Description of the task:
Take the data below and copy exactly the lines starting at the one with "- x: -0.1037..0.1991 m" and finishing at the one with "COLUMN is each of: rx", both included.

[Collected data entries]
━━━━━━━━

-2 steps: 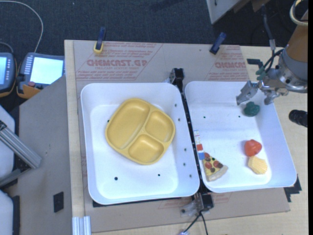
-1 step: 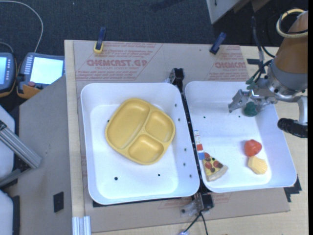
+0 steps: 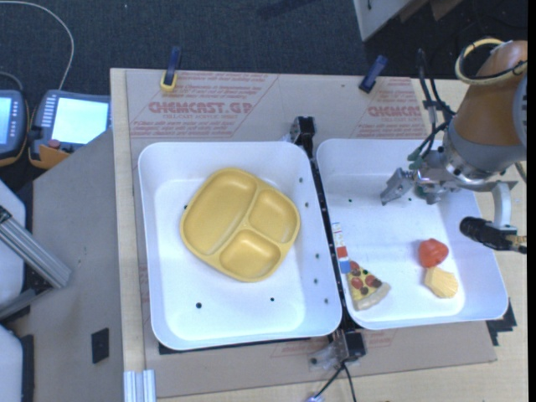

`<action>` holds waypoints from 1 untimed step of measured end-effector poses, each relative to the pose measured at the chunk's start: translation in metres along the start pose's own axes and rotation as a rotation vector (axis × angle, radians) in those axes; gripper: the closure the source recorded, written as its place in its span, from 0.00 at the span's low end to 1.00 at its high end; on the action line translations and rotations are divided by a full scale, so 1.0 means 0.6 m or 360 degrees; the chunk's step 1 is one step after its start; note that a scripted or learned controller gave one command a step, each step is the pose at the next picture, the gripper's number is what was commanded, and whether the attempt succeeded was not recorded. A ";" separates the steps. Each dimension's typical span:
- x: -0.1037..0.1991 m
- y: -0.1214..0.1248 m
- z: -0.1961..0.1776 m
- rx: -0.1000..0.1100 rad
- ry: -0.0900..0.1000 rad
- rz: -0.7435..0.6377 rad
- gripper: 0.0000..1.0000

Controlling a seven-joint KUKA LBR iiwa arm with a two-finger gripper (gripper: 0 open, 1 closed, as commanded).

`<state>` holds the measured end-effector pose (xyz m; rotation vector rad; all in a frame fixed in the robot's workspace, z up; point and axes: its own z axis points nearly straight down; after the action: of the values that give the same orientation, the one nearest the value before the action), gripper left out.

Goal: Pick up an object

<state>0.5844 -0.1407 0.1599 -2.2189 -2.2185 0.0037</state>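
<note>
Left of the bin divider [image 3: 322, 224] a yellow plate [image 3: 241, 223] lies, right of it pizza slice [image 3: 367, 287], tomato [image 3: 433, 252] and cheese wedge [image 3: 442, 283], while the gripper [image 3: 400, 188] hovers above them, jaws spread and empty, apparently approaching, needing descent onto one.

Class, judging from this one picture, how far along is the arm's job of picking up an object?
Nothing is picked up yet. The gripper sits over the right bin, apart from the tomato, cheese and pizza slice, which all lie on the floor. Reaching, grasping and lifting remain.
</note>
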 end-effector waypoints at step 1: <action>0.011 -0.011 0.078 0.0000 0.0001 0.0000 0.00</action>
<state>0.5779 -0.1340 0.1134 -2.2185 -2.2182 0.0036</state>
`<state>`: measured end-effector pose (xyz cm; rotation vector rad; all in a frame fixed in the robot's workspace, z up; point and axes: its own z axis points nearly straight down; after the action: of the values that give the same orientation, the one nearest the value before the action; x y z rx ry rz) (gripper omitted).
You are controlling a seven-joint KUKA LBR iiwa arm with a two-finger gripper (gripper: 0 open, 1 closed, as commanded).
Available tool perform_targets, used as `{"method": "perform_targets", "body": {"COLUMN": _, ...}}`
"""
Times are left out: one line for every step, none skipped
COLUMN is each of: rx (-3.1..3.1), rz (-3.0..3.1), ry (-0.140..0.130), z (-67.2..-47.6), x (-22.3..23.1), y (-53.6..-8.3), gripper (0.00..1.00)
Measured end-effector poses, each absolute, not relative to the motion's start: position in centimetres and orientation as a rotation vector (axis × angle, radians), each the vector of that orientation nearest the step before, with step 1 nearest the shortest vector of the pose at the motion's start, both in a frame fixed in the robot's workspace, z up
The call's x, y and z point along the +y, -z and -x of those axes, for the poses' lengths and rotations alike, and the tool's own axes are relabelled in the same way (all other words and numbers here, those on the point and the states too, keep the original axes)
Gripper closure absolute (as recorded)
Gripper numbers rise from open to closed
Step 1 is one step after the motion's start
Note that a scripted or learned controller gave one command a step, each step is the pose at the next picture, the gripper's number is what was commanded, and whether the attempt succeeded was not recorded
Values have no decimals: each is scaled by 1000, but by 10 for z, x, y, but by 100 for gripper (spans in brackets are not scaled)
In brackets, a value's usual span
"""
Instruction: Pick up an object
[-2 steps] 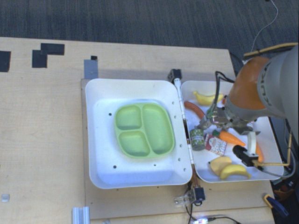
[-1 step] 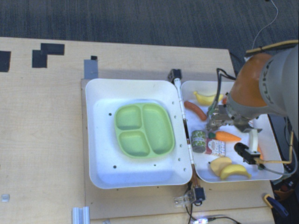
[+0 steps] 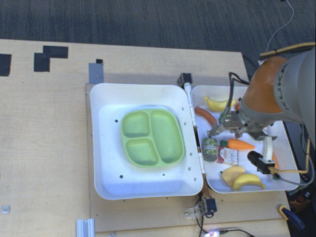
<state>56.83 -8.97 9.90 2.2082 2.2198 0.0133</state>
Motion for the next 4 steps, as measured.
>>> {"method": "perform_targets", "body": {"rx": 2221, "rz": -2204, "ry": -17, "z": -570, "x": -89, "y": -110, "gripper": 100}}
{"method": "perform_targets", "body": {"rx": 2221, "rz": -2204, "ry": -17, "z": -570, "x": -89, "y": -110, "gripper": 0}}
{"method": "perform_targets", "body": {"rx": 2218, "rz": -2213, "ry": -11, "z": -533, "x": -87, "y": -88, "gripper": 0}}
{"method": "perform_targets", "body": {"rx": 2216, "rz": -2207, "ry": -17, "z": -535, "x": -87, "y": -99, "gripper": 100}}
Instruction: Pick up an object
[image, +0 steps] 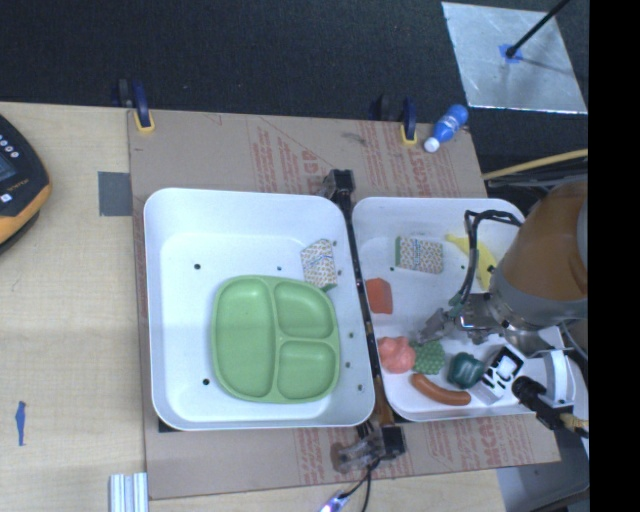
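the gripper (440, 327) is down inside the right bin (400, 215), and whether it is released or clenched cannot be told from the camera view; nothing is seen held in it. candidate objects lie close around it: a green leafy piece (429, 357) just below the gripper, a pink lump (396, 354) to the lower left of the gripper, a red-orange sausage (440, 391) further below the gripper, and a dark green round item (465, 371) to its lower right. for a sound pick, choose one item only, preferably the green leafy piece nearest the gripper, centre over it, and descend vertically. avoid catching the neighbouring pink lump, since the two appear to touch.
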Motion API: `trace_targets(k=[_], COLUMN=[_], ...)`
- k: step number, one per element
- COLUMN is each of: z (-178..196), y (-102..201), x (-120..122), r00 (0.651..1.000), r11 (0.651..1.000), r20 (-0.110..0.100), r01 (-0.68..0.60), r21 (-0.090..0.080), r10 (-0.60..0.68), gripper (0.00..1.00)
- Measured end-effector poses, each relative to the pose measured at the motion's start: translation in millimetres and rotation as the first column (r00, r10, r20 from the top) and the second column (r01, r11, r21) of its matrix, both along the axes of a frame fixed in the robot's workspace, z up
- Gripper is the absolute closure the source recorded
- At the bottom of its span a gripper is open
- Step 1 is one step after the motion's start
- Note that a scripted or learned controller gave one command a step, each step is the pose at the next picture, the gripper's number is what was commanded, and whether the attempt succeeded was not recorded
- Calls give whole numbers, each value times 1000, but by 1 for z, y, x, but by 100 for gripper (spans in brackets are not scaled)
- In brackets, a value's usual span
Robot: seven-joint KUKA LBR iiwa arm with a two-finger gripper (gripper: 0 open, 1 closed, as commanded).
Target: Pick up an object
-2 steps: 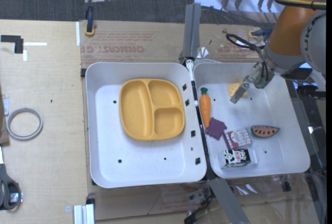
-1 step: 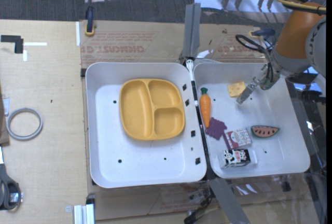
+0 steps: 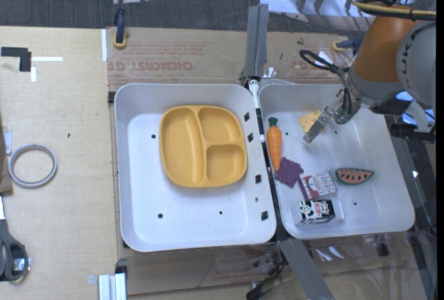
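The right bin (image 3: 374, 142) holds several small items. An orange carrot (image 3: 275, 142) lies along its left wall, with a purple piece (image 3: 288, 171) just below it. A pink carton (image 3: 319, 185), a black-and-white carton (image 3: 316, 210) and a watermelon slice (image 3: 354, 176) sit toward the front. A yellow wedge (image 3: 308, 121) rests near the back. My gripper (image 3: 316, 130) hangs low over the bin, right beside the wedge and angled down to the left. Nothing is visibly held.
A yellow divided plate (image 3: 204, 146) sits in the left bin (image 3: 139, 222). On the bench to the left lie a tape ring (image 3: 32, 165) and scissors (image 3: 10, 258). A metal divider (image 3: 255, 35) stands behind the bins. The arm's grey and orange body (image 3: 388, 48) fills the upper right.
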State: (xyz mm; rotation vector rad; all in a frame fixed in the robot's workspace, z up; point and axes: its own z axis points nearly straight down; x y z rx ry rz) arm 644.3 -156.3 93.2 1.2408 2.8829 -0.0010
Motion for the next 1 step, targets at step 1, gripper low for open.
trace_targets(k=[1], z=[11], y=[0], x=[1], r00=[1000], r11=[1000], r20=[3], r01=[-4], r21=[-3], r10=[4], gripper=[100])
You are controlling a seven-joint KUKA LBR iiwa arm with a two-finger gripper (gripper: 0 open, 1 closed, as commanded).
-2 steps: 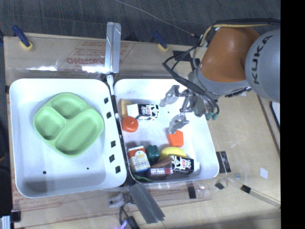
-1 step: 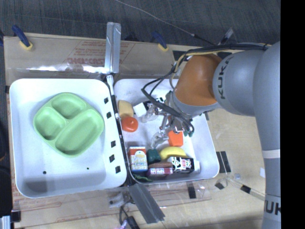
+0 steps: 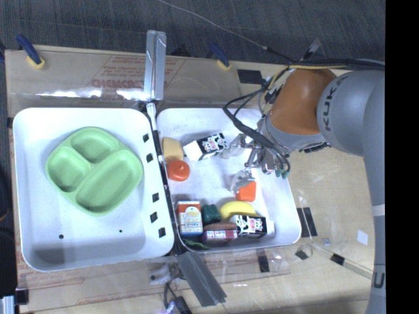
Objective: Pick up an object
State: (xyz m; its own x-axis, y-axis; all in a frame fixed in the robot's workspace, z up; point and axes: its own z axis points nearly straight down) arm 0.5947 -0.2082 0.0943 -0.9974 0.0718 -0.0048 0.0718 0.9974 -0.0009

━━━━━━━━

Answer box:
- x: -0.1037..0.1991 m
- y: -0.1214..0.1248 m
- z: -0.1961..0.1776 m
- rx: -0.1000..0.1100 rad
- ry: -0.0900..0.1000 rad
- rz: -0.7435..0.6377 rad
- gripper: 0.0000..1.0000

Controlling a seven-joint KUKA LBR iiwa arm with a two-finger gripper (gripper: 0 open, 1 closed, as commanded).

`<state>` holds the measured end-effector pose (xyz m; rotation vector rad; all in a frame fixed in the robot's workspace, z up; point and axes: its own z axis points nearly straight down; after the action: of the values that give the same orientation, the one nearest the value before the action), gripper left out.

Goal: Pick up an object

<state>0.5844 -0.1407 0.1599 -2.2189 -2.2185 0.0037</state>
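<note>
Left of the bin divider [image 3: 322, 224] a yellow plate [image 3: 241, 223] lies, right of it pizza slice [image 3: 367, 287], tomato [image 3: 433, 252] and cheese wedge [image 3: 442, 283], while the gripper [image 3: 400, 188] hovers above them, jaws spread and empty, apparently approaching, needing descent onto one.

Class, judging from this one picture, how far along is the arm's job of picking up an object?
Nothing is picked up yet. The gripper sits over the right bin, apart from the tomato, cheese and pizza slice, which all lie on the floor. Reaching, grasping and lifting remain.
</note>
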 end-effector waypoints at step 1: <action>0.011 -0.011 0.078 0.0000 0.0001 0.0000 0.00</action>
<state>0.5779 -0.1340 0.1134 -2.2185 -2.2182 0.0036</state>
`<state>`: measured end-effector pose (xyz cm; rotation vector rad; all in a frame fixed in the robot's workspace, z up; point and axes: its own z axis points nearly straight down; after the action: of the values that give the same orientation, the one nearest the value before the action; x y z rx ry rz) (gripper omitted).
You are controlling a seven-joint KUKA LBR iiwa arm with a two-finger gripper (gripper: 0 open, 1 closed, as commanded).
Available tool perform_targets, used as `{"method": "perform_targets", "body": {"COLUMN": _, ...}}`
"""
Times are left out: one line for every step, none skipped
COLUMN is each of: rx (-3.1..3.1), rz (-3.0..3.1), ry (-0.140..0.130), z (-67.2..-47.6), x (-22.3..23.1), y (-53.6..-8.3), gripper (0.00..1.00)

The exercise concludes with this answer.